There are many types of known arthritis and therefore there are a variety of causes from degeneration with age to autoimmune diseases. Currently there is no cure for arthritis but one thing is for certain, once again exercise is highly recommended to combat the effects and symptoms of this disorder.

One of the reasons exercise is so crucial for people with arthritis is because it increases strength and flexibility while reducing joint pain and fatigue. Because the effects of arthritis can be overwhelming, getting past the unwillingness to exercise may be the most difficult part to overcome.

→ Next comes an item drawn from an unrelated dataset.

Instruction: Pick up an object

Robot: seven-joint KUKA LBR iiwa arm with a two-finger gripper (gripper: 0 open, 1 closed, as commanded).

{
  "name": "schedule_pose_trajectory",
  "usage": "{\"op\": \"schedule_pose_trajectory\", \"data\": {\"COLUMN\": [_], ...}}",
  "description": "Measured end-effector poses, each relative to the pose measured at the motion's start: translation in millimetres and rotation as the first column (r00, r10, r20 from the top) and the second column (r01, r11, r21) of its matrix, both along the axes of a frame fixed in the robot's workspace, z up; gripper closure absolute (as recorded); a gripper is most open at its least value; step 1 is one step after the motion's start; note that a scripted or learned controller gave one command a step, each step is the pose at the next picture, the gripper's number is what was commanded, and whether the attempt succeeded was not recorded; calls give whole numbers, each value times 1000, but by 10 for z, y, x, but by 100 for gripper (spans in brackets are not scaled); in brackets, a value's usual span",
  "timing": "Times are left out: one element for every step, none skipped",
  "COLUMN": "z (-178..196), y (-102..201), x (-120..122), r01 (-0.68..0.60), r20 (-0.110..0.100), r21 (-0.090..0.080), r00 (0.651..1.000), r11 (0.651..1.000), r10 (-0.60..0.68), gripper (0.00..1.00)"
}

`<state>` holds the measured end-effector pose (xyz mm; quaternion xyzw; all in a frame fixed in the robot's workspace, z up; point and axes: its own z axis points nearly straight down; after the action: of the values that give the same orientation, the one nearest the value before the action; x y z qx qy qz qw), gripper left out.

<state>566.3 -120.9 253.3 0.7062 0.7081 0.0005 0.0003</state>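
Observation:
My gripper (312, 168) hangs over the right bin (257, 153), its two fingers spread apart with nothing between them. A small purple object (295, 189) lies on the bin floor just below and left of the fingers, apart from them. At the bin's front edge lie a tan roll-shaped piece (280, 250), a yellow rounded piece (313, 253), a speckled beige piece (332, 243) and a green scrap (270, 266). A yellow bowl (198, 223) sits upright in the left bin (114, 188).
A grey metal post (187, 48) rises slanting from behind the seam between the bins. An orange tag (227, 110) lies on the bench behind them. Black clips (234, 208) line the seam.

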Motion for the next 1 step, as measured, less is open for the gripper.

Your body is in constant or regular pain and it may seem impossible to work during the flare-ups. However, it must be understood that exercise is actually a way to reduce the pain.

Find something, anything that can be used to motivate you whether it be a fitness goal, a need to be independent, or to be there for your loved ones.  It is wise to establish a regular workout schedule and routine. Remember that you are an example to someone and the fight in you can be the inspiration someone else needs, too.

When deciding on which exercises to begin with, choose low impact exercises such as walking, swimming, cycling, elliptical or yoga with modifications. Decide what exercises are best for you, which ones movements and stretches relieve the pain of arthritis and also which exercises to avoid because they may exacerbate the issue.

You will have to seek help from your doctor but with guidance, practice and regular sessions you can create and easy to follow fitness plan.

An example of a low impact but effective workout routine for those with arthritis could be as follows:

Warm up

10-15 minute walk
*try to cover a little more distance every week

  • 10-12 wall push-ups
  • 10-12 air squats
  • 10-12 step ups
  • 10-12 bicep curls
  • 10-12 tricep overhead extensions
  • 10-12 side lying hip abduction
  • 10-12  of regular, reverse, and bicycle crunches


Cool Down/Stretch
Yoga Poses such as

Mountain Pose
Forward Fold
Downward Dog
Lizard Lunge
Cat to Cow
Child’s Pose

It is of utmost importance that you listen to your body. If something does not feel right, discontinue the exercise and either find a reasonable modification or wait until you feel ready to to perform that specific movement. Consult your doctor when necessary.

The recommended amount of exercise individuals should participate in is at least 30 minutes of exercise each day. However, it is important to ease into working out and gradually extending the duration and regularity of your sessions.